Every line of the listing below is to be repeated exactly; the pictures stay out.

INPUT DATA:
┄┄┄┄┄┄

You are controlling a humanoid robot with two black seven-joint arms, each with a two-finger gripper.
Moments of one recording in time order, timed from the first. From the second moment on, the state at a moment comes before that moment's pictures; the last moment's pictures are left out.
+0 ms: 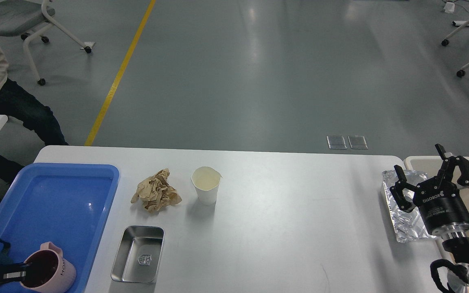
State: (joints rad) left arm -0.73 1.09 0.35 -1.32 1.16 0.05 -0.11; right arm -0.10 -0.18 1.70 1.40 -0.52 0.31 0.14
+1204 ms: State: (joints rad) left arm -0.81 1.37 0.04 -1.55 1.14 -0.16 -0.19; right arm -0.09 -0.19 1.70 1.40 -0.52 0.31 0.14
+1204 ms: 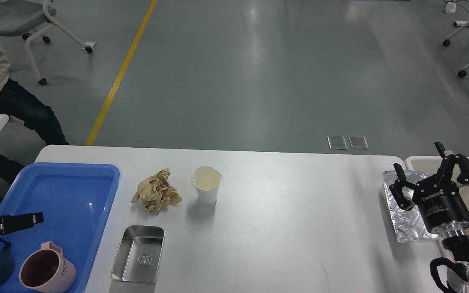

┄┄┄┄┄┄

TASK RESULT:
You are controlling a humanoid robot with two black seven-joint arms, each with a two-finger gripper.
Moments of one recording in time order, timed from the first. From the second moment on, the state at a moment comes before that moment's pictures; the last moment's pictures are left out.
+0 ms: 
State: (joints rad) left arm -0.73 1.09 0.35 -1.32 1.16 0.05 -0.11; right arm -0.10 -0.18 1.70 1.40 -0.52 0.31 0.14
+1204 ms: State: (joints rad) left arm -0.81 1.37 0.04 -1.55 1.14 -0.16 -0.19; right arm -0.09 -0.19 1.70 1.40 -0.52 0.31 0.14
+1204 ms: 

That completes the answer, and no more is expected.